I would consider confederate jasmine (Trachelospermum jasminoides) or Carolina jasmine (Gelsemium sempervirens).  Neither are true jasmines but both bloom on evergreen vines.  I have a confederate jasmine that grows in full sun exposed on the west side of my brick chimney which had no winter damage even this past winter.



March 3, 2018


I have a Carolina jasmine (yellow blossoms) that I love, but it has gotten overgrown.  It is now mid-February and I would like to cut it virtually to the ground.  If I can do this, can I do it every year, every other year, or just how often?  Thank you for your time.



Let it bloom first! Carolina jasmine can be a prolific vine and often grows more than it is wanted.  Try to prune it hard every year AFTER bloom.  I don’t think I would be as severe as to the ground each year, but prune it to a manageable size.   All spring blooming plants set their flower buds in late summer-early fall.  While you might have a more manageable plant pruning it down now, you will lose the reason you planted it in the first place—the blooms! 


September 2012

QuestionWe're preparing to stain our deck and we have a Carolina Jasmine that is wound around one part of the railing. Last time we stained, we managed to pull it loose and lay it on the ground in order to work that area of the railing. My question is can I cut it back significantly and if so, when? How far down?


AnswerCarolina jasmine or Carolina Jessamine is a tough plant and would survive being cut back, but it would impact its flowering ability next spring. Flower buds are already set not for next spring. The best time to do severe pruning, without impacting flowering would be in the spring, immediately following flowering.

August 2006

QuestionI planted a Carolina jessamine in my backyard and immediately attached it to some lattice. It has grown well, but it has yet to put out a single flower.
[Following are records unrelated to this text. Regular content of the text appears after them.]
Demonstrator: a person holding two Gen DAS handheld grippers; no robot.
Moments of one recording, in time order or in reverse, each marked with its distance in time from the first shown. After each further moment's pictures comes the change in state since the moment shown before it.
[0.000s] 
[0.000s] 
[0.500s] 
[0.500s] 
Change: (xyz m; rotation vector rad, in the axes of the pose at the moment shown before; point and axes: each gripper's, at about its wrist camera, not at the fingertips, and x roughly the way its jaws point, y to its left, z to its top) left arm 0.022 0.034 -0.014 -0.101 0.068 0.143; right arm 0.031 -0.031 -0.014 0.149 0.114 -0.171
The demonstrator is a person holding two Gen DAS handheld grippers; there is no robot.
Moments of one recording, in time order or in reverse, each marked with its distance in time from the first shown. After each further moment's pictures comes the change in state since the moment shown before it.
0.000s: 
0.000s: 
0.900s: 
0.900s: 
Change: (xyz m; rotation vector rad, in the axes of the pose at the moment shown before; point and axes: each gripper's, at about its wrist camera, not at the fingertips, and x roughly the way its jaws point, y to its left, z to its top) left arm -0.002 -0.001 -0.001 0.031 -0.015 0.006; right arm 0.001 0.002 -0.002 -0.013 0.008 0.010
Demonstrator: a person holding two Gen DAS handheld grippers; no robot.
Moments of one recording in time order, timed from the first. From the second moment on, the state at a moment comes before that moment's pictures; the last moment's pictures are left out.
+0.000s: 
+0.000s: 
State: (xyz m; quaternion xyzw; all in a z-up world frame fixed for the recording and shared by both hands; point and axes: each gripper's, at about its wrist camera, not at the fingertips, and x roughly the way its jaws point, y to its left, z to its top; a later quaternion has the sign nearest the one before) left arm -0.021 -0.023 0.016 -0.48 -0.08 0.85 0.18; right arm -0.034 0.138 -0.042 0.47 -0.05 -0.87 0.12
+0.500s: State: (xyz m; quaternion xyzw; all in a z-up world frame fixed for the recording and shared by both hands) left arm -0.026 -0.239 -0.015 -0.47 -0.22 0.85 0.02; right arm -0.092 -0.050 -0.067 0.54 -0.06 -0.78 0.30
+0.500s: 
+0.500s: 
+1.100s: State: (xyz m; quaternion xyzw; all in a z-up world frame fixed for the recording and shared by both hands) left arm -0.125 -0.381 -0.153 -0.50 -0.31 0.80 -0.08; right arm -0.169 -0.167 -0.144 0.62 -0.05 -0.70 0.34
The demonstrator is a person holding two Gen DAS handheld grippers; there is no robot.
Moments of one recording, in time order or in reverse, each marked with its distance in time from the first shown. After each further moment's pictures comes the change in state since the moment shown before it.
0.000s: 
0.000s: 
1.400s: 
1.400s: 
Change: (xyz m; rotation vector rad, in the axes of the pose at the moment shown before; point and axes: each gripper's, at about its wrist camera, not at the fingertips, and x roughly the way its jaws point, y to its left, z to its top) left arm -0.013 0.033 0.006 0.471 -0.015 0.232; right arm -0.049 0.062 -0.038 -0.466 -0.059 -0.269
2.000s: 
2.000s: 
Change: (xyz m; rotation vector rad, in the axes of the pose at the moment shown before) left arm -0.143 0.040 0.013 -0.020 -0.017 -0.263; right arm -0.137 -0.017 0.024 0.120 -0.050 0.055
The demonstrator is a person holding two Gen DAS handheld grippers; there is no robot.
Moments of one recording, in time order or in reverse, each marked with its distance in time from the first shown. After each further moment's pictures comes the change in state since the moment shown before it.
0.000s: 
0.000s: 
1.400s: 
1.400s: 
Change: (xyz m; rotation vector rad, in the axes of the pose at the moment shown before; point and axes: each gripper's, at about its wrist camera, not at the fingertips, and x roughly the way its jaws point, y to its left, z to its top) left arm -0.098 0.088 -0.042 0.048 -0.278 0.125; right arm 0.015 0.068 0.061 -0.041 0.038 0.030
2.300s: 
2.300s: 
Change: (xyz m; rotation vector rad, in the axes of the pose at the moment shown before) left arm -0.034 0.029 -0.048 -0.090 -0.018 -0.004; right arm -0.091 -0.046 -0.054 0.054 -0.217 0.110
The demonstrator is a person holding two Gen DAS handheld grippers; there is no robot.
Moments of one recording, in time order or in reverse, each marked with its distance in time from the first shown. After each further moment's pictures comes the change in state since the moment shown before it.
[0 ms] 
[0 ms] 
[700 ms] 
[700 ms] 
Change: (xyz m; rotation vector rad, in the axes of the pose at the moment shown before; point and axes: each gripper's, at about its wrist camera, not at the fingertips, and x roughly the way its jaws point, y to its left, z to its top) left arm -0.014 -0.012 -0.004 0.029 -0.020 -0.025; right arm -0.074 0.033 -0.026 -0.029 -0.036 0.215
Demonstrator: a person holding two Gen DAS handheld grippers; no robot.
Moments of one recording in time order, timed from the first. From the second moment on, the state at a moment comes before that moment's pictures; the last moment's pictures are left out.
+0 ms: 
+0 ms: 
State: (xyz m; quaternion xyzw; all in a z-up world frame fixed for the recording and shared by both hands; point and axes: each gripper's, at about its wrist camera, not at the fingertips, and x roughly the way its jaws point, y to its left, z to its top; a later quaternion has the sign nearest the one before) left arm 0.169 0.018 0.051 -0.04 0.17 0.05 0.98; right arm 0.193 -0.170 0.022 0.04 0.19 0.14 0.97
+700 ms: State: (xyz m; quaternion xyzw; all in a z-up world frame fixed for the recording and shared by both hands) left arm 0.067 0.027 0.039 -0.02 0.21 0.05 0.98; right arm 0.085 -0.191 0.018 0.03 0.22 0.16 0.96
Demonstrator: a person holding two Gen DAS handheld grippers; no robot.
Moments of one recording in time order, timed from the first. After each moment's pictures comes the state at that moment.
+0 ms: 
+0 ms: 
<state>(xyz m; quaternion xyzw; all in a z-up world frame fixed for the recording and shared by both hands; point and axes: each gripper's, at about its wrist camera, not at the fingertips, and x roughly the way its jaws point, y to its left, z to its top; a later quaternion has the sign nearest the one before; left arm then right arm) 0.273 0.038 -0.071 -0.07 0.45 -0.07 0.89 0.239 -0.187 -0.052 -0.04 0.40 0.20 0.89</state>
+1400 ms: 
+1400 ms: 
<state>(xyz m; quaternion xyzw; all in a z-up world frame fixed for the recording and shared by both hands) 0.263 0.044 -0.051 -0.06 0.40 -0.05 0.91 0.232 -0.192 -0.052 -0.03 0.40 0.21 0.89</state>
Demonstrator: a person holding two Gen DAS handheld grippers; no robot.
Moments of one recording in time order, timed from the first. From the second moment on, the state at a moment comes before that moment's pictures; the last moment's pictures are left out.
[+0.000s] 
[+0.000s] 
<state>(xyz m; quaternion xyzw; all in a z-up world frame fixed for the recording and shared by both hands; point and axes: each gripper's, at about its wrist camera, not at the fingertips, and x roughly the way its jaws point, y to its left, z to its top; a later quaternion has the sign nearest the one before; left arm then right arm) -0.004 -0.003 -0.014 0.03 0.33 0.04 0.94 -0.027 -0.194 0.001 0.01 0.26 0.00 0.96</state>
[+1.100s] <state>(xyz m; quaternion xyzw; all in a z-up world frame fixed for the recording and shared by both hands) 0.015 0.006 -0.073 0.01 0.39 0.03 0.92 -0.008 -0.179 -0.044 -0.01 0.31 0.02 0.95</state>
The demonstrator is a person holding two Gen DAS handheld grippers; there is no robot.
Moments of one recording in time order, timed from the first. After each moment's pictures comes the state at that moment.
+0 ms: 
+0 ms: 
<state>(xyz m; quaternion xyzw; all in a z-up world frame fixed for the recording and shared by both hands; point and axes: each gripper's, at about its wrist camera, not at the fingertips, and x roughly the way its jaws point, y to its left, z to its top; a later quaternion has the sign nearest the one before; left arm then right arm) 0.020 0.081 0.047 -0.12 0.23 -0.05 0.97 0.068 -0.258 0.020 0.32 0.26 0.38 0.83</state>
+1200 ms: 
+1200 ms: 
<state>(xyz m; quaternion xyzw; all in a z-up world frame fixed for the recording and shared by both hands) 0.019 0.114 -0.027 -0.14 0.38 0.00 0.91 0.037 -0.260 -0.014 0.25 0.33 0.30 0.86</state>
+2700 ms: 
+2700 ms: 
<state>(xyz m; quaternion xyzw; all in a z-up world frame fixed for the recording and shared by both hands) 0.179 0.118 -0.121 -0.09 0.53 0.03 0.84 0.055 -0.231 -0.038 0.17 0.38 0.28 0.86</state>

What time of year does this plant bloom and do you have any idea why mine may not have bloomed yet? It has had 2 full summers to blossom.


AnswerCarolina jessamine or Carolina jasmine as it is often called, blooms once in the spring of the year. The only reasons it usually doesn't bloom is if it is growing in too much shade, or it was pruned too late in the growing season. It can be a prolific grower even in the shade, but it requires 6-8 hours of sunlight a day for good blooming. Last year we did have a really dry winter so many of our spring plants weren't as showy as usual. It should be setting flower buds now for next spring, so monitor how much sunlight it is receiving.

April 2006

QuestionI would like to get a cutting from a friends Carolina Jasmine plant and get it started in my yard. How is the best way to get it started if possible?


AnswerCarolina jasmine roots fairly readily. An easy method is to layer one of the long runners while it is attached to the mother plant. You can actually almost weave it in and out of the soil, so that one long sprout could give you 3-5 new plants. Place a rock or brick over the part under the soil to keep it from bouncing up, and you should have rooted plants within a month or two. Once rooted, cut them apart and transplant. If you want to take cuttings, wait until mid to late summer to allow the cuttings to be semi-hardwood.